Seeing Huff laying on the pipe below, I went down to see if I could get him out. I sat him up on the pipe but then I began to feel nauseous. I was afraid if i tried to pick him up we both would fall in the water. I decided to get out before I passed out too and get help for Huff. When I climbed to the top of the void a 3rd class corpsman pulled me out of the void. I told him not to go down there, that gas or something was down in the void.
He told me to go topside and get help, S.A.T. I took off for topside. When I got there it was on the old mess deck where we used to bring stores aboard ship through double doors. There was a bunch of men milling around but nobody could get in the repair lockers (no keys). Someone helped me climb in to the repair locker. I grabbed a red devil blower and was going to try to hand it out over the top but they said "no, no, give us a bolt cutter!" They took the bolt cutter and cut the locks off the repair locker. A few men took OBA's and headed down into the void.
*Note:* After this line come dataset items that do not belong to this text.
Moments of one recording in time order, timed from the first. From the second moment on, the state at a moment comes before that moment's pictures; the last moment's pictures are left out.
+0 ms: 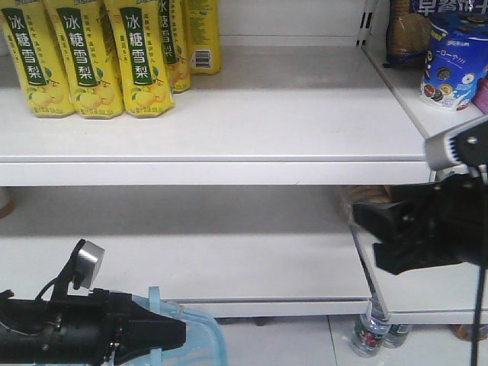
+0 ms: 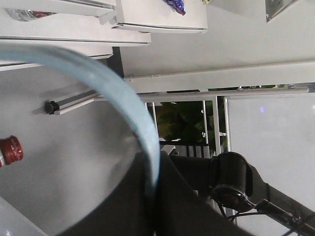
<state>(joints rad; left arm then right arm) -0.14 1.49 -0.43 -1.67 1.10 1.06 0.33 0.92 -0.75 0.39 0.46 -0.42</state>
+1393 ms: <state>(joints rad) -0.14 1.49 -0.43 -1.67 1.10 1.06 -0.13 0.12 -0.16 0.16 0.23 -0.36</state>
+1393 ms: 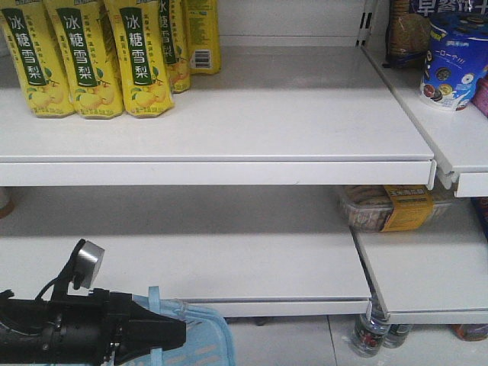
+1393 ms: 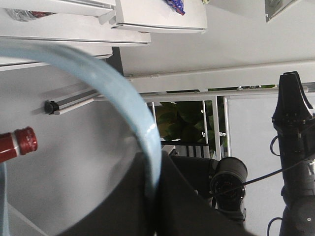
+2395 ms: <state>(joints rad) -0.14 1.49 -0.43 -1.67 1.10 1.06 -0.11 0.12 -0.16 0.22 0.23 -0.36</state>
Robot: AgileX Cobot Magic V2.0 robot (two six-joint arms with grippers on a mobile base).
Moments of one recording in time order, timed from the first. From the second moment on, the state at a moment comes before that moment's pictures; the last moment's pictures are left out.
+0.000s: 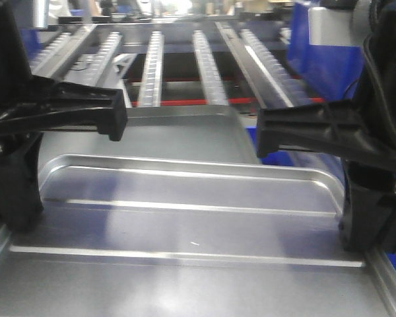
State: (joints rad) left arm -1.02 1.36 -0.94 0.26 1.01 -1.03; right arm 0.91 1.31 -0.81 -0.29 0.89 1.22
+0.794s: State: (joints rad) left arm -1.02 1.36 -0.94 0.26 1.01 -1.03; right arm 0.91 1.31 -0.81 -0.29 0.89 1.22
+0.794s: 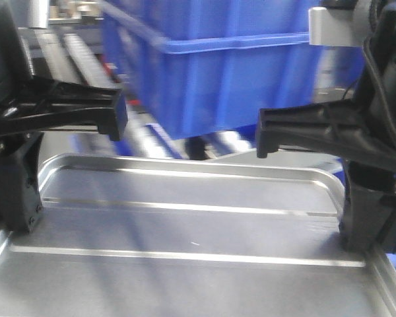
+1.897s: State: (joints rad) left arm -1.02 1.36 -0.94 0.26 1.01 -1.03; right arm 0.91 1.31 -0.81 -0.29 0.89 1.22
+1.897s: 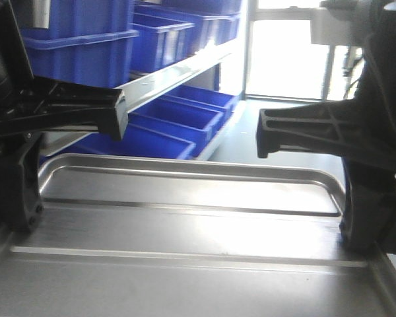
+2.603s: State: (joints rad) left arm -1.02 1.36 -0.94 0.26 1.01 -1.03; right arm 0.91 1.31 -0.81 -0.29 0.89 1.22
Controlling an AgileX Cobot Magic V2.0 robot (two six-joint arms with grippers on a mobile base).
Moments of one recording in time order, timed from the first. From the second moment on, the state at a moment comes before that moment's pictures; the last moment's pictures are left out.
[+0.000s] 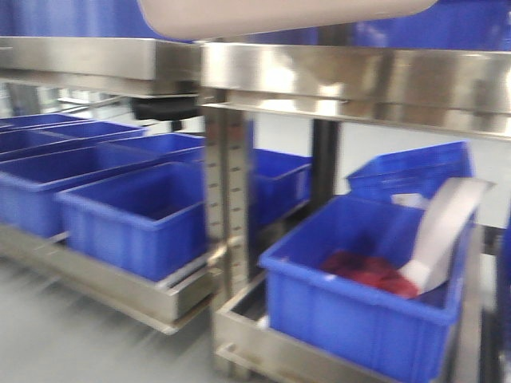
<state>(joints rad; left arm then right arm) -0.04 1.65 -1.40 -1.78 0.96 0.65 -0.12 1.45 -1.23 1.80 0.71 -0.70</state>
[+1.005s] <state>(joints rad) -0.04 1.65 -1.40 -1.78 0.96 0.65 -0.12 1.45 -1.23 1.80 0.71 -0.70</state>
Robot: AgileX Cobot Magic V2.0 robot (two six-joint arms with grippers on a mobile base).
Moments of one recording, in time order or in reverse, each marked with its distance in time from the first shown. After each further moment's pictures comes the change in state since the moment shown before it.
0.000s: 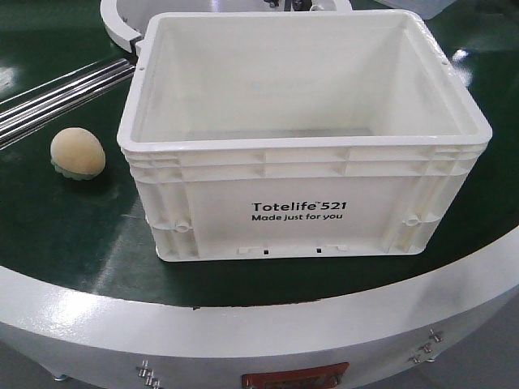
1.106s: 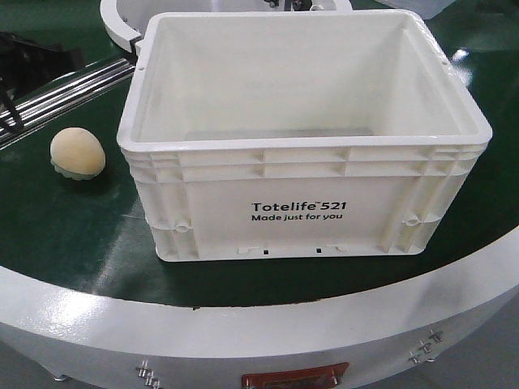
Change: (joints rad) left arm 0.013 1.239 -0.861 -0.109 0.064 0.174; right arm 0.000 0.000 0.000 0.000 0.000 -0.001
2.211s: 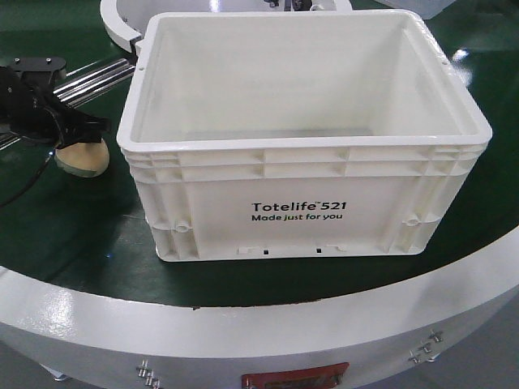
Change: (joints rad) left arm 0.126 0.621 -0.350 0.162 0.308 -0.006; right arm 0.000 0.000 0.000 0.000 -0.004 0.000
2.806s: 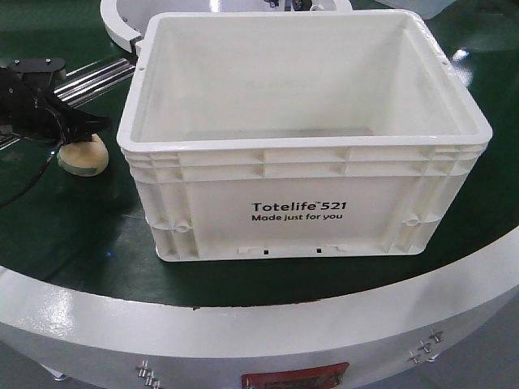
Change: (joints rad) left arm 0.000 0.008 0.000 -0.024 -0.010 0.000; right arm 0.000 0.000 0.000 0.000 -0.002 0.000
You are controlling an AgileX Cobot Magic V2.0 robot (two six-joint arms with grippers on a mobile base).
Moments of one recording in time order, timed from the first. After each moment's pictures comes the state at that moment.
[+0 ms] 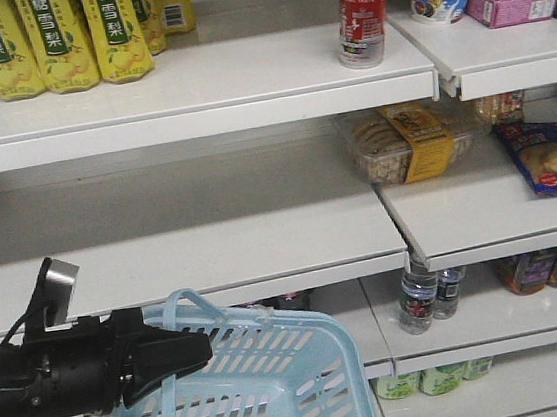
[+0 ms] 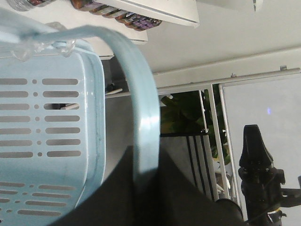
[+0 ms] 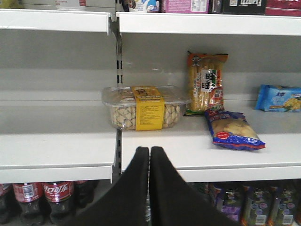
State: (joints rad) left arm -0.16 1.37 -0.52 -1.67 0.93 0.91; right arm 0.01 -0.01 0.03 0.01 0.11 -0.04
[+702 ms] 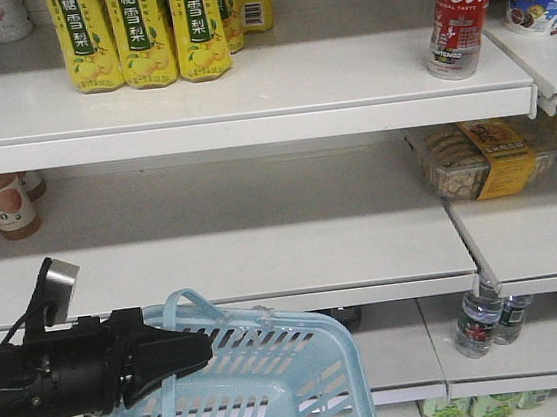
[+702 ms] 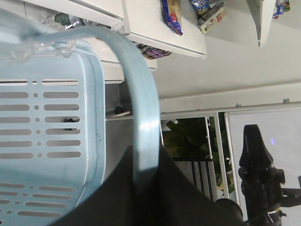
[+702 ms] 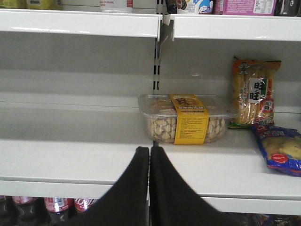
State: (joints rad) left arm -0.16 1.37 -0.52 -1.67 0.93 0.91; right arm 0.01 -0.01 0.03 0.01 0.11 -0.04
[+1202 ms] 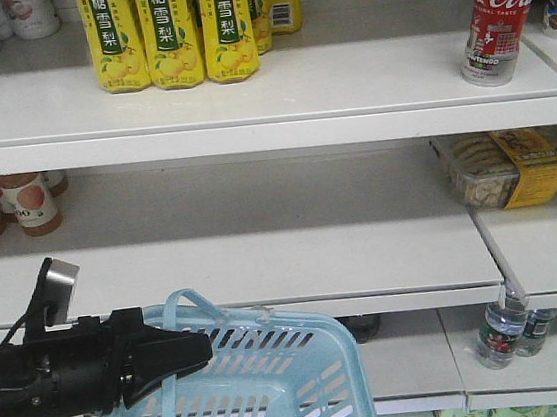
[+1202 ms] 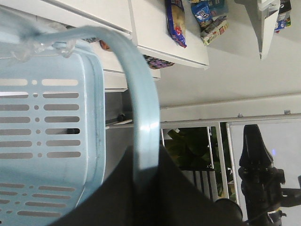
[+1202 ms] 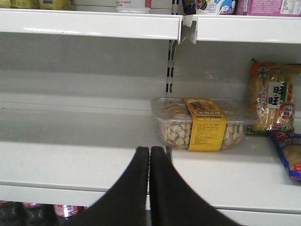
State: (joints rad) left arm -0.16 1.37 -0.52 -1.67 0.93 0.91; right arm 0.01 -0.01 0.03 0.01 0.11 -0.04
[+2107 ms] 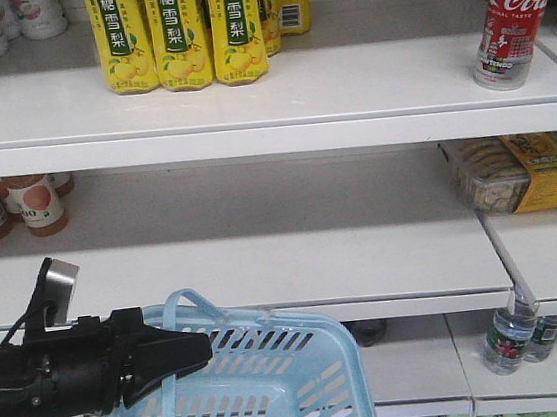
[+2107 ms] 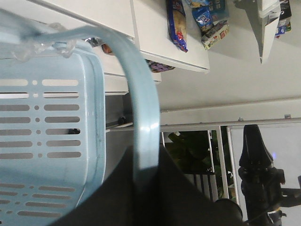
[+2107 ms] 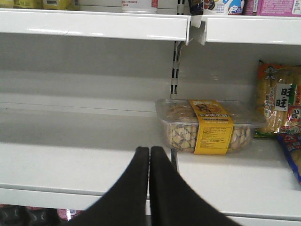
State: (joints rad) left arm -0.16 1.37 -0.52 -1.67 0.93 0.91; right arm 0.01 -0.01 0.03 0.01 0.11 -0.04
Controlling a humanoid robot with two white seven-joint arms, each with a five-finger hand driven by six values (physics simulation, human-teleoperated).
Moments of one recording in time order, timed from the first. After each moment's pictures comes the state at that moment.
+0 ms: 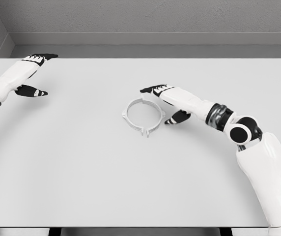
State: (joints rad) left arm -0.61 0.63 -0.47 -0.92 -0.43 -0.61 -0.02; right arm -0.42 -0.24 0.28 -1.36 0.57 -0.43 0.58
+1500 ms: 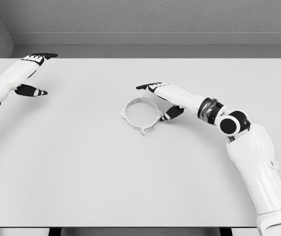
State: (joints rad) left arm -0.61 0.63 -0.47 -0.92 -0.43 -0.61 -0.02; right arm -0.50 -0.17 0.29 -1.21 0.60 -0.43 0.57
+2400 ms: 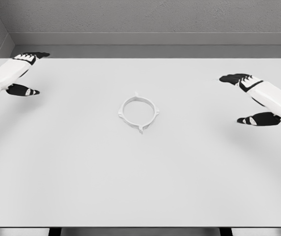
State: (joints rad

After that it seemed that there was a lot of confusion. I believe the Executive Officer told me to stand by the oxygen bottle. After awhile they brought up Huff and put him on a stretcher. He didn't look good. I remember looking at faces for someone I knew but I didn't see anyone. They said they had gotten him out and it was all clear.
I told them there was another man down there. They told me they hadn't seen anyone else. The Executive Officer said, "If he is telling you there is another man down there, you better check it out". So they went down to look again. I remember that I felt so lonely and lost, but there was nothing I could do.
After a while they brought the Corpsman up from the void. They took Huff and the Corpsman to the hospital. They told me later that the Corpsman had died and they also said his wife was a paraplegic and that she was pregnant.
I put in for a transfer soon after that when Ltjg Leffler went on leave. I asked PO1 Stevens, M.E. if would approve my transfer. I walked it through and was on my way for San Diego, CA and on the USS Floyd Bay (AVP-40) by the weekend.
Although I had planned to make the navy my career, after this incident, I took an honorable discharge in August 1957 and got out of the Navy.
All these years the death of the Corpsman and the welfare of his wife has been heavy on my mind. I wonder why I got out and not him.